The court rejected this “extremely strict reading” of the parties’ contract. Because certain contract terms were ambiguous, they had to be construed together with other evidence. Relying on such other evidence showing the contract was intended to cover other applications for the labels, the court found the jury’s conclusion that “sticky labels” were not limited to generic wrappers with printed sandwich names on the labels was reasonable. Other evidence supporting this finding included NCR’s payment of commissions to BGI during the testing phase, and the use by McDonald’s of the RoLs in a manner consistent with the “sticky label” concept.

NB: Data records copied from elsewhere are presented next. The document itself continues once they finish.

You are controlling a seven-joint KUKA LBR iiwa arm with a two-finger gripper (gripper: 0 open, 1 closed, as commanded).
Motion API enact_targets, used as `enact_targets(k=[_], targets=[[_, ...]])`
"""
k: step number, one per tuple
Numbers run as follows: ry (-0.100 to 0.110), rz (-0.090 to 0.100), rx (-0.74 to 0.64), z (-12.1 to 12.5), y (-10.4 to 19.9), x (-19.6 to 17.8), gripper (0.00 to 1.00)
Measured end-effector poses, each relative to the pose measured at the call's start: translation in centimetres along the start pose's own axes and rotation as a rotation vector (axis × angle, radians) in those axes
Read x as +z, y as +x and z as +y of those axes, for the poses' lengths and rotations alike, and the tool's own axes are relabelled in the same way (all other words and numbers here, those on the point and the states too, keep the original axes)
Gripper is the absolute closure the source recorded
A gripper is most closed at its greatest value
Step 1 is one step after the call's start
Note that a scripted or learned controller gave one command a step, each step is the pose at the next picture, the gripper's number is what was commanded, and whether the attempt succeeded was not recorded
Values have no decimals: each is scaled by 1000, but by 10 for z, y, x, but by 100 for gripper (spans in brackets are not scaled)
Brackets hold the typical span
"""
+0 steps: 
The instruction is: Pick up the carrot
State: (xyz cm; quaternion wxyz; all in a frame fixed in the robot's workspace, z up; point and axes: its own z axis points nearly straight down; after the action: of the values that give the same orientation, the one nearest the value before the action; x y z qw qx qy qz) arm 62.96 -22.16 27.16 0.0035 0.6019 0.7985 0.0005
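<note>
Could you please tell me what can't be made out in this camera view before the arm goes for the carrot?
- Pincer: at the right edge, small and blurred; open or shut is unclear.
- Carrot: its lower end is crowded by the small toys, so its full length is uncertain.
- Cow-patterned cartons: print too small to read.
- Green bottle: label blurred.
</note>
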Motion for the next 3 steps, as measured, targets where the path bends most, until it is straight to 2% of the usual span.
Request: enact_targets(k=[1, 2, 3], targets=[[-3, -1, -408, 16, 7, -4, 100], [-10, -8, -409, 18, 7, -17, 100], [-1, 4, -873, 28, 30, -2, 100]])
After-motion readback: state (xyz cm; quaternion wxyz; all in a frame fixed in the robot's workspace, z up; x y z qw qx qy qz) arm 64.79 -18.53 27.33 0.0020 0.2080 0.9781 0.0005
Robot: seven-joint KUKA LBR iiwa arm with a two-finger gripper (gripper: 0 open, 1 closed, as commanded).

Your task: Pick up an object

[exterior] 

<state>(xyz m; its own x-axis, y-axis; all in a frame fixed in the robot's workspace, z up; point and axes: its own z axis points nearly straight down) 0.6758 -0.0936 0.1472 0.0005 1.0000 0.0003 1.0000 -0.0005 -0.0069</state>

BGI Wrapped Up the Business for NCR

NCR’s second argument challenged whether BGI procured the McDonald’s RoL sales. The jury was instructed it could only find for BGI if it was a “procuring cause” of the RoL business, meaning BGI had to be a “direct and proximate link to the sale or…the efficient cause of the sale.”

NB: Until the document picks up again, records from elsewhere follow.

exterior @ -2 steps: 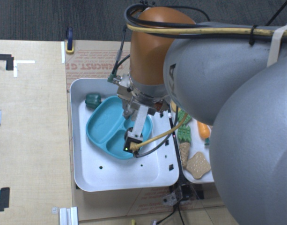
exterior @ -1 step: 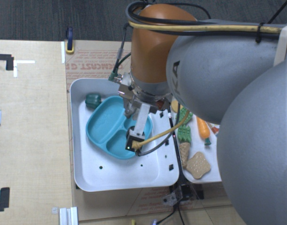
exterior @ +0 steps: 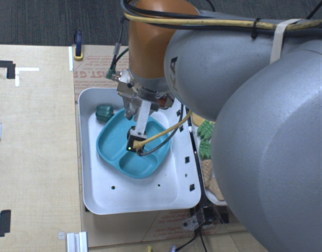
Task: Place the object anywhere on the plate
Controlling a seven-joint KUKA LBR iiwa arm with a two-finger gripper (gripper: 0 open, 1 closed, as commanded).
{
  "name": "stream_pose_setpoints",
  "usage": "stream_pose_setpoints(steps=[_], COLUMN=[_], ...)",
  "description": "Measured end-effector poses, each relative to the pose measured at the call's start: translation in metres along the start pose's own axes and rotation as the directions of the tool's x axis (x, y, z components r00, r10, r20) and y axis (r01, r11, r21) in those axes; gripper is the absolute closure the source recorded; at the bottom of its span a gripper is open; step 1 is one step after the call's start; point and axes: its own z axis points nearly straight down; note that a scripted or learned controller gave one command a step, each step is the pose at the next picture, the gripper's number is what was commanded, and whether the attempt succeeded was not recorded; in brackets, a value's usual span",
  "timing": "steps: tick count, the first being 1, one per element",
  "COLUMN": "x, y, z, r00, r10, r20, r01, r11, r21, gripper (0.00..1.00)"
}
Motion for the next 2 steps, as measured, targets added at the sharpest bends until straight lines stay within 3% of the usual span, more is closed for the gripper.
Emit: stream_pose_setpoints(steps=[1,2], x=[-0.0410,-0.0413], y=[-0.0504,-0.0496], z=[-0.0711,-0.0784], r00=[1.000,1.000], r10=[-0.024,-0.030], r20=[-0.002,0.004], r01=[0.024,0.030], r11=[1.000,1.000], r21=[-0.001,0.001], gripper=[1.00,1.00])
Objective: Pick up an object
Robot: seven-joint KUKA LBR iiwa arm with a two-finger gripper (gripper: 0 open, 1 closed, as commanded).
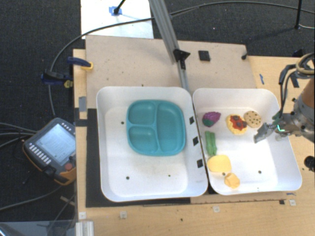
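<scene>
Fingers (261, 134) are hovering at the right of the frame, whether apart or together impossible to tell, over the right bin (285, 181). The cookie (252, 118) is lying just beside them, upper left; descending squarely over it should help.

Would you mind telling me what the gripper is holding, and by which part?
Nothing: the gripper hovers over bare floor of the right bin, apart from every object.

Teal divided plate (156, 128) in left bin (110, 181); pendant (51, 149) on floor.
</scene>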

This did not require BGI “to participate in all stages of the negotiation or to be present when an agreement finally is made,” but it must have done more than simply make introductions.

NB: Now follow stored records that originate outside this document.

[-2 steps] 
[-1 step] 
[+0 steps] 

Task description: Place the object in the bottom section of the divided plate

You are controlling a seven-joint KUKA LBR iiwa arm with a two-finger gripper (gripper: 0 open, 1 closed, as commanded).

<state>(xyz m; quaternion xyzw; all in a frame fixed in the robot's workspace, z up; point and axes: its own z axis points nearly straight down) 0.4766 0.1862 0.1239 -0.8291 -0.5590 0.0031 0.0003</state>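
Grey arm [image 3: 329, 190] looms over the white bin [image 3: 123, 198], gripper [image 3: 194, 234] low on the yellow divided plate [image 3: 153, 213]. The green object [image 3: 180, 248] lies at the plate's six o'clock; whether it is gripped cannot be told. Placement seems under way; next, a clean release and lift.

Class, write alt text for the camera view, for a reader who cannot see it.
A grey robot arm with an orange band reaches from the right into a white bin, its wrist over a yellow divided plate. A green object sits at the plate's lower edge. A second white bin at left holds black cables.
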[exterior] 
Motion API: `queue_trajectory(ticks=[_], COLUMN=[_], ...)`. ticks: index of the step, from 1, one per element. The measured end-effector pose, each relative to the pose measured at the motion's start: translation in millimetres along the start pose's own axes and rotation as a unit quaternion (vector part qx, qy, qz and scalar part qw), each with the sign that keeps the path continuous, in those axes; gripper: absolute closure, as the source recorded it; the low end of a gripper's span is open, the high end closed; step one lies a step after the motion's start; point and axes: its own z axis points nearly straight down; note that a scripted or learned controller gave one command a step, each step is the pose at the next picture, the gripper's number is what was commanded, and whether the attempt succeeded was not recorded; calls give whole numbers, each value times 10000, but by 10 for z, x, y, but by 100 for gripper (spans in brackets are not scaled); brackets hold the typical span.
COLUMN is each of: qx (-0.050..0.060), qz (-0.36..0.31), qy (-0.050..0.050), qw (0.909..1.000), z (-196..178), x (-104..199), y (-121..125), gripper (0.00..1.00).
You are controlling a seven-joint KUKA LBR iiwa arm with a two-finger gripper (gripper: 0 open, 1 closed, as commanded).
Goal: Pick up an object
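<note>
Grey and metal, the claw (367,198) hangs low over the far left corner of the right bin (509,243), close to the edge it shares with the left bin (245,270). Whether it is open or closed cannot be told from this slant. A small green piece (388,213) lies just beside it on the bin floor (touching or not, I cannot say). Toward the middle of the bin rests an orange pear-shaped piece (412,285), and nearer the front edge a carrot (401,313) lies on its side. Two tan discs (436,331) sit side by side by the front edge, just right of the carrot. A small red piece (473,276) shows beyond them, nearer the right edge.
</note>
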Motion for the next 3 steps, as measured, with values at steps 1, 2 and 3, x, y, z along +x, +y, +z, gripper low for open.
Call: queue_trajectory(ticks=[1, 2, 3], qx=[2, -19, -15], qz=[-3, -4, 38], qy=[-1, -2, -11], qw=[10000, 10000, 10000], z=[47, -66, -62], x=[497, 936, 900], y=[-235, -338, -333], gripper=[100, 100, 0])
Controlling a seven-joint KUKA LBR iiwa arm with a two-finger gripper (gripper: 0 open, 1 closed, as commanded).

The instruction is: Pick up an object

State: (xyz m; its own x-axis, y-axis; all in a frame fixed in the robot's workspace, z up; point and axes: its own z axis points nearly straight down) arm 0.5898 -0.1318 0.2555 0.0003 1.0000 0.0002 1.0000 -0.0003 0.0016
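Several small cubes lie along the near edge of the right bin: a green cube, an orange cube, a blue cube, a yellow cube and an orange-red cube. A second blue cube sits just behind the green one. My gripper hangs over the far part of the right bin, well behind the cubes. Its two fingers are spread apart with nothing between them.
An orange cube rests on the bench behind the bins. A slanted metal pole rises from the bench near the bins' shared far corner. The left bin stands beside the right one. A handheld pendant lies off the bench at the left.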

NCR argued that since its contract with BGI was terminated by the time McDonald’s purchased RoL in commercial quantities, BGI did not directly cause these sales. This rationale was flawed, however, because any manufacturer could terminate an independent rep before a sale is consummated if doing so was enough to avoid the commission obligation. The law enabled BGI to earn its commission if it “generated a chain of circumstances which proximately led to the sale.”

Even if the sale is consummated without the rep, the commission can still be due if the rep was the procuring cause of that sale. The “procuring cause rule” specifically protects terminated sales reps.

Based on the trial evidence, including BGI’s participation in the heavy McDonald’s testing process, and its demonstration of the labels to franchisees, which led to McDonald’s eventual approval, the jury’s conclusion that BGI procured the business was upheld as eminently reasonable.

The RoL: For How Long is McDonald’s Lovin’ It?

Perhaps the most significant part of this case involved the damages award. Of the jury’s total $8,018,667 award, some $7.5 million was awarded as future commissions. Not surprisingly, NCR attacked this award as speculative, arguing BGI could not prove how long McDonald’s would continue purchasing its RoLs. This is a common defense position in commission recovery actions based on the argument that a customer can discontinue purchasing product at any time.

Under New York law, as in virtually all states, damages must be “reasonably certain and directly traceable to the breach,” and not merely speculative or possible. Rather than offer a precise basis for its calculation of damages, this court only required BGI, as the plaintiff, to “demonstrate a stable foundation for a reasonable estimate as to damages.”

The foundation was laid when BGI’s expert economist testified that a reasonable basis existed for believing that NCR could sell RoLs to McDonald’s through the year 2025. He relied on the fact NCR held a patent for RoL through 2026, which gave it the right to prevent competitors from producing a substantially similar product during this time. The expert witness also pointed to the several years NCR devoted to developing RoL, believing substantial sales would result, and referenced an NCR projection from 2007 that nearly 2.25 million units of RoL would be sold to McDonald’s restaurants just in the first five years of sales, generating over $21 million in revenue.

The trial court considered this “more than enough evidence” to support the jury award of commissions for the next 15 years. And the federal court of appeals affirmed the trial court’s rationale, deeming it “thorough and well-reasoned.”

Aftermath

Few reported commission recovery decisions have validated recovery of future commissions for as long as BGI received in its action against NCR. This significant 2011trial court decision, together with the appellate court’s April 2012 affirmance, suggests that, absent contrary contract terms, reps may get their just due when their pre-termination promotional efforts procured the business that will continue enriching their former principals on a post-termination basis.